- WORK INSTRUCTIONS: Copy every line of the data in which the word "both" occurs.
INPUT FOR THIS TASK START
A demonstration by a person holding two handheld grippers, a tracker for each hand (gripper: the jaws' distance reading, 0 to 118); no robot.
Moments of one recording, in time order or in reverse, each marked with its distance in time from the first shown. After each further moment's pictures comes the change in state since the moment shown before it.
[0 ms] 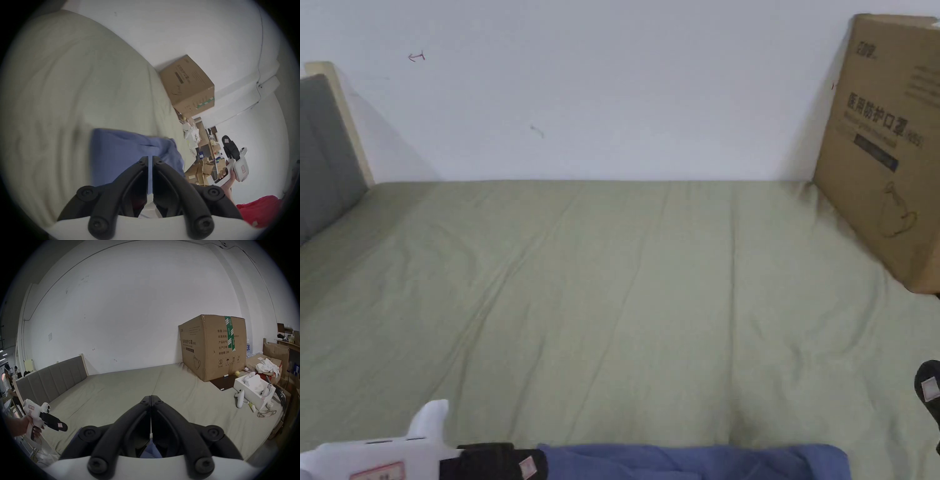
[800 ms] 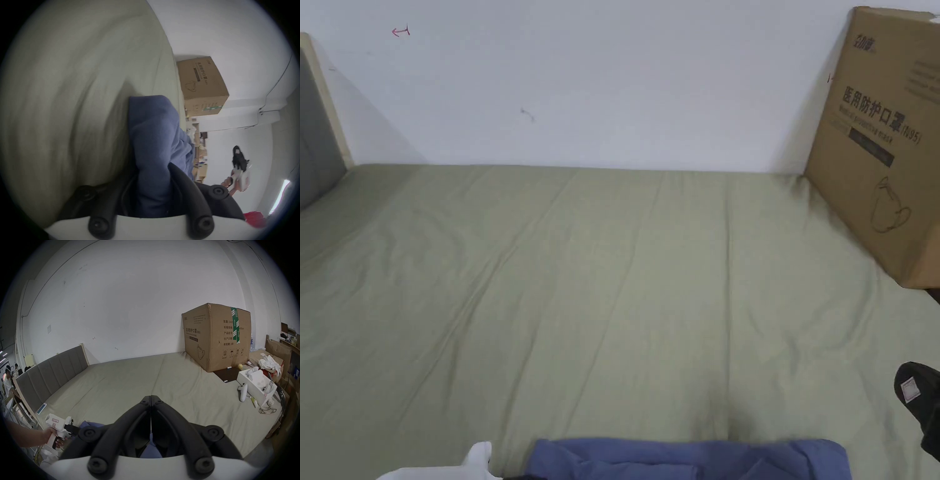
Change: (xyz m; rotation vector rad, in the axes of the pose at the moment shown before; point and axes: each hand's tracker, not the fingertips) left arm -0.088 -0.024 -0.109 -0.149 -0.067 0.254; right arm -0.017 0.006 -0.016 -0.125 0.006 0.013
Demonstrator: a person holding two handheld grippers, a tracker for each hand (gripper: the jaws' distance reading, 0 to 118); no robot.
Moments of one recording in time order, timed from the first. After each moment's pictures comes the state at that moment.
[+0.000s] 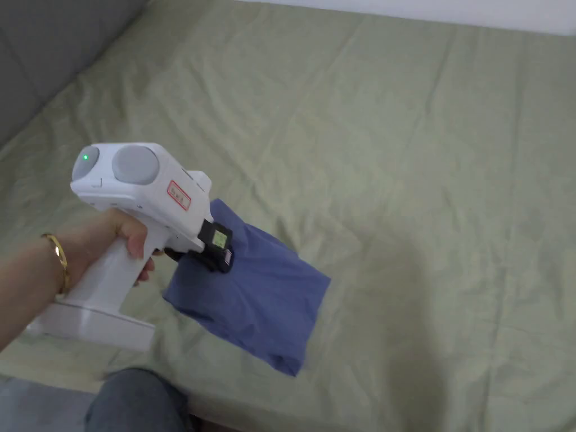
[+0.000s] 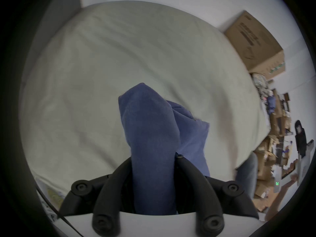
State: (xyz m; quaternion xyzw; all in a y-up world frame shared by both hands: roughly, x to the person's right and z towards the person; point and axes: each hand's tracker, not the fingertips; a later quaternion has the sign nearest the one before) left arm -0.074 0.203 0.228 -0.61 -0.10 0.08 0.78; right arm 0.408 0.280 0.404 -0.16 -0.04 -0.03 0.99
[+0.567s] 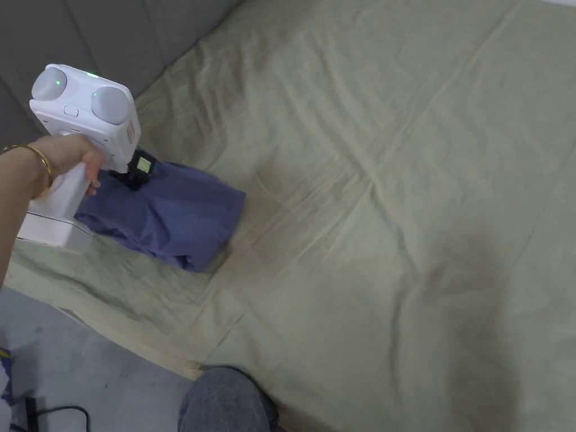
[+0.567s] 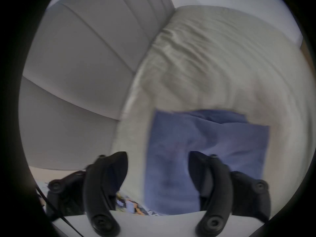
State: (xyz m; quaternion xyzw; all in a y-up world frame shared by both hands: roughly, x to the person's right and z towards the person) left arm -0.330 0.184 0.191 -0.59 0.23 -0.07 0.77; right arm 0.400 0.275 0.393 -0.18 0.01 0.00 0.98
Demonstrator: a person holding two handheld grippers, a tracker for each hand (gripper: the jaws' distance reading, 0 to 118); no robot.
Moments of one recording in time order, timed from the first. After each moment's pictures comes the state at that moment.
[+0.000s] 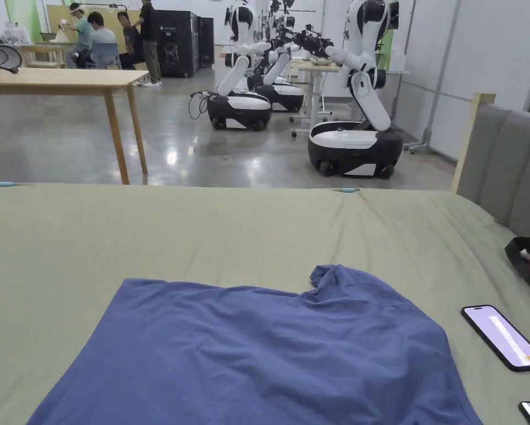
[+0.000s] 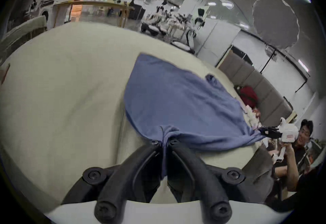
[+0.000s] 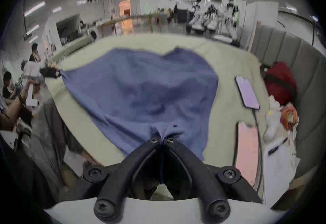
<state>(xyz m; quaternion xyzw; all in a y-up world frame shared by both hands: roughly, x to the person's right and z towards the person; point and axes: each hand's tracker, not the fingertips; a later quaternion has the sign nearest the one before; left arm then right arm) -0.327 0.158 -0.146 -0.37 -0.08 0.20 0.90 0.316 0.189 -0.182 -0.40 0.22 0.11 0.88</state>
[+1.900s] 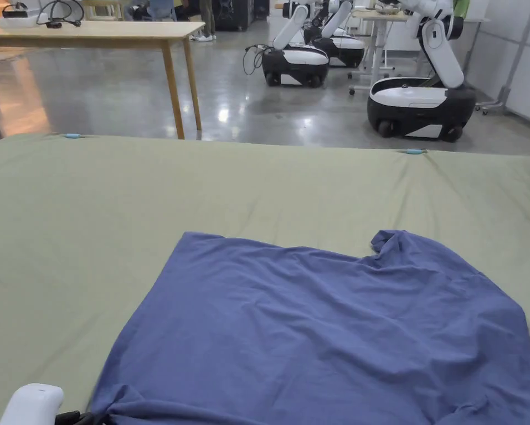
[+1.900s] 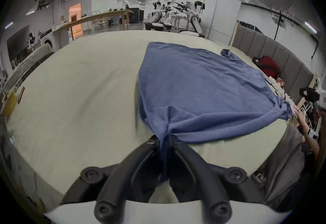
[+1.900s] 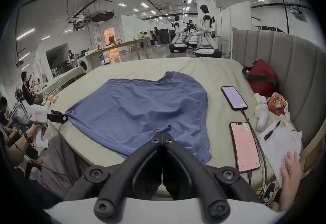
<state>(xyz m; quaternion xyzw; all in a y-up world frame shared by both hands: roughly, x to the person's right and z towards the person) -0.313 0.127 -0.132 -0.37 -0.03 0.06 0.93 0.294 0.235 -0.124 -0.29 0.16 0.00 0.94</state>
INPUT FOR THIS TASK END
- SOLUTION FOR THIS PROBLEM:
State: (xyz m; quaternion xyzw; all in a y-up world frame shared by both hands: roughly, x to the person's right and z towards the person; point and axes: each hand's tracker, not the fingertips; a later quaternion has the sign nearest the one before) left arm -0.074 0.203 0.228 -0.61 -0.10 0.08 0.78; right arm 0.408 0.280 0.404 -0.16 -0.04 -0.03 0.99
State: (xyz m; quaternion xyzw; all in a y-up world frame shared by both hands: roughly, x to the person's right and z towards the person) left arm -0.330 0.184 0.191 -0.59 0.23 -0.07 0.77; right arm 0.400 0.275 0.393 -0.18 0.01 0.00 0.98
<state>(xyz m; quaternion xyzw; all in a y-up world frame shared by both hands: roughly, x to the person's right and z towards the person; point and axes: each hand's tracker, not the fingertips; a later quaternion has the sign nearest the one before; left arm then right arm) -0.327 0.158 -0.146 -0.37 -0.08 0.20 0.90 0.316 0.189 -0.182 -0.40 0.22 0.11 0.88</state>
<state>(xyz m; quaternion xyzw; all in a y-up world frame shared by both hands: roughly, x to the person's right and z towards the person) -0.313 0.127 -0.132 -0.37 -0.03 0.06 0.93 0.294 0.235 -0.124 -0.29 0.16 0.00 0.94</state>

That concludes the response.